Frost himself was eventually given an unconditional pardon in 1856 and allowed to return to Britain, receiving a triumphant welcome in Newport.  But he never lived in Newport again, settling instead in Stapleton near Bristol, where he continued to publish articles advocating reform until his death, aged 93, in 1877.
Interest in the Newport Rising was kept alive through occasional articles in the Monmouthshire Merlin and South Wales Argus.  In 1939, to commemorate the centenary of the Rising, Newport Borough Council erected a plaque on the Post Office building near the birthplace of John Frost. In the 1960s, redevelopment of Newport led to the creation of a central square which was named John Frost Square. The Chartist mural (see below) was situated in an underpass leading to the square. Newport Museum has a display relating to the uprising which includes homemade weapons. In 1991 three statues, 'Union, Prudence, Energy' by Christopher Kelly, commemorating the uprising were installed on Commercial Street at the front of the Westgate Hotel. In 2015 it was announced that Duffryn High School was to be renamed John Frost School. An annual 'Chartist Convention' is held in the city.

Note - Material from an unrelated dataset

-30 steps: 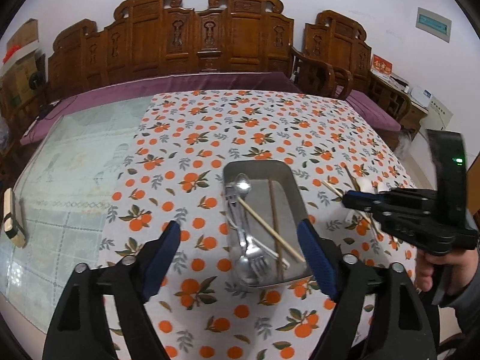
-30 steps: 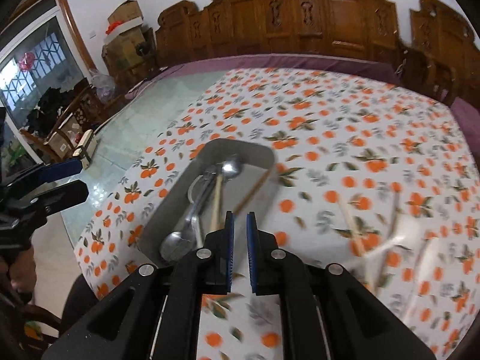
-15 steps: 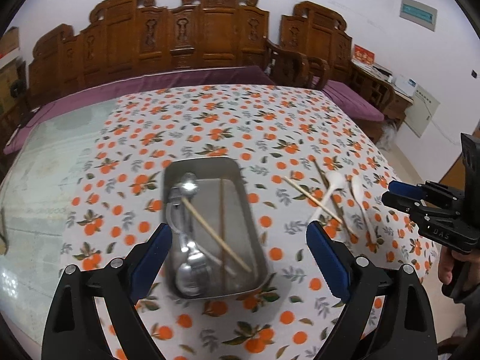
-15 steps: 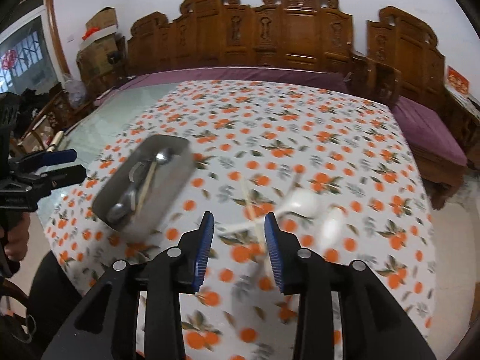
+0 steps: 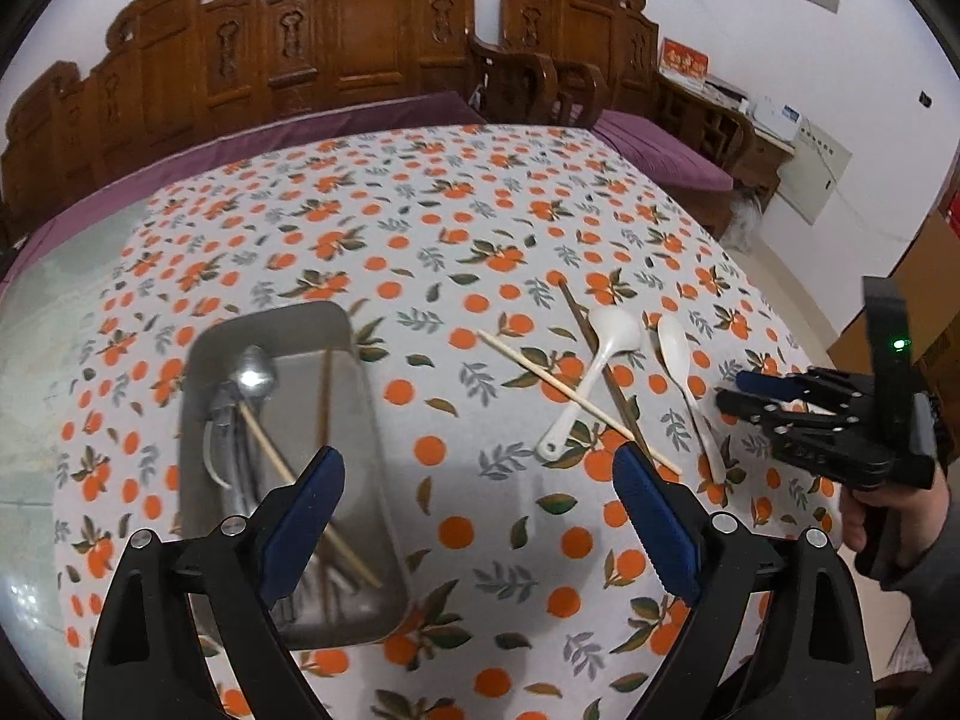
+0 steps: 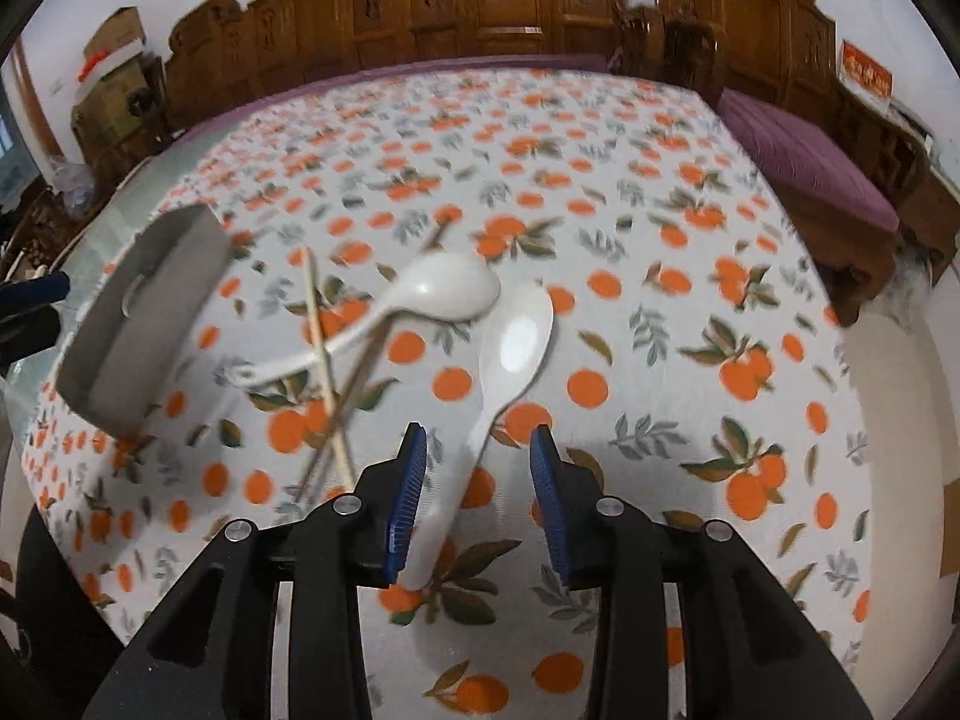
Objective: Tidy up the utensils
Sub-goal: 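Grasp a white plastic spoon with the right gripper while the left grasps a wooden chopstick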
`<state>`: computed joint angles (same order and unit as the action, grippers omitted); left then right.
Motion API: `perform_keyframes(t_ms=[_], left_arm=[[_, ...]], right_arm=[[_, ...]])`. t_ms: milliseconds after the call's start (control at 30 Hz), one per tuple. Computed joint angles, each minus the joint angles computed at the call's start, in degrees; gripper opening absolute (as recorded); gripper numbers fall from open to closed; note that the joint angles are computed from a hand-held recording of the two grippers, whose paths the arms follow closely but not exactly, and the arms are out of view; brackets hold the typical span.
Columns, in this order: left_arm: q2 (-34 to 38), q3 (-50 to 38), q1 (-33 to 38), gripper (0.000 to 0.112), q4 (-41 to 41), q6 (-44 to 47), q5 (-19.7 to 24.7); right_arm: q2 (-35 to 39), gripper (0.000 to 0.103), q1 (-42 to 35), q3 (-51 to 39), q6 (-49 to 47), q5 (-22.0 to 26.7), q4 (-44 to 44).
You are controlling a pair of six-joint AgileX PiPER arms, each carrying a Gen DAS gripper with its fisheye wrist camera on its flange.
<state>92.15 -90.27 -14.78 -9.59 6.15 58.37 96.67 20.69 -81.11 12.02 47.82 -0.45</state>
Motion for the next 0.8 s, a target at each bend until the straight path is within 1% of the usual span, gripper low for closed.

Commemorative sites in other communities includes a 26 ft tall statue of a Chartist marcher designed by Sebastian Boyson, erected by Caerphilly County Borough Council near the Chartist Bridge at Blackwood. The Shire Hall in Monmouth, scene of the Chartist trial in 1840, has a preserved courtroom and displays relating to the trial. A plaque commemorating the departure of Frost, Williams and Jones from Chepstow by ship to Portsmouth on the first stage of their transportation voyage is situated on the Chepstow river front.
In the 1960s, as part of a redevelopment scheme, a new square was named John Frost Square to commemorate the leader of the Rising,  and in 1978 a 35 metres (115 ft) long mosaic mural, by Kenneth Budd, was created in a pedestrian underpass in the square. In 2007, an introductory panel was removed, and it was proposed that, as part of a further redevelopment scheme, the mural would be removed.  Proposals to demolish the mural were restated in 2012.  Despite a campaign to protect the mural, the council's contractors demolished it on 3 October 2013.    A trust is to be set up to commission a new memorial with £50,000 of funding provided by Newport City Council. 
In literature, the events of the Rising have been portrayed in:
- James Augustus St John's 1843 novel Sir Cosmo Digby, a novel of the Monmouthshire Riots
- Alexander Cordell's 1959 novel Rape of the Fair Country
- Vivien Annis Bailey's 1995 novel Children of Rebecca published by Honno ISBN 1-870206-17-7
The 2016 ITV biographical TV series Victoria offers a fictionalised account of the Newport Rising in which Queen Victoria is depicted as ordering the drawing and quartering of the ringleaders to be commuted to transportation to Van Diemen's Land (Tasmania) after learning that one of the men is the nephew of a member of her household staff. The commutation is intended as a signal to the people that her reign is to be a merciful one. 
In August 2019, in the BBC TV series Who Do You Think You Are?, Thomas Jones Phillips, a solicitor and former mayor of Newport at the time of the Rising, was revealed to be an ancestor of TV producer Michael Whitehall and of his son, actor and comedian Jack Whitehall.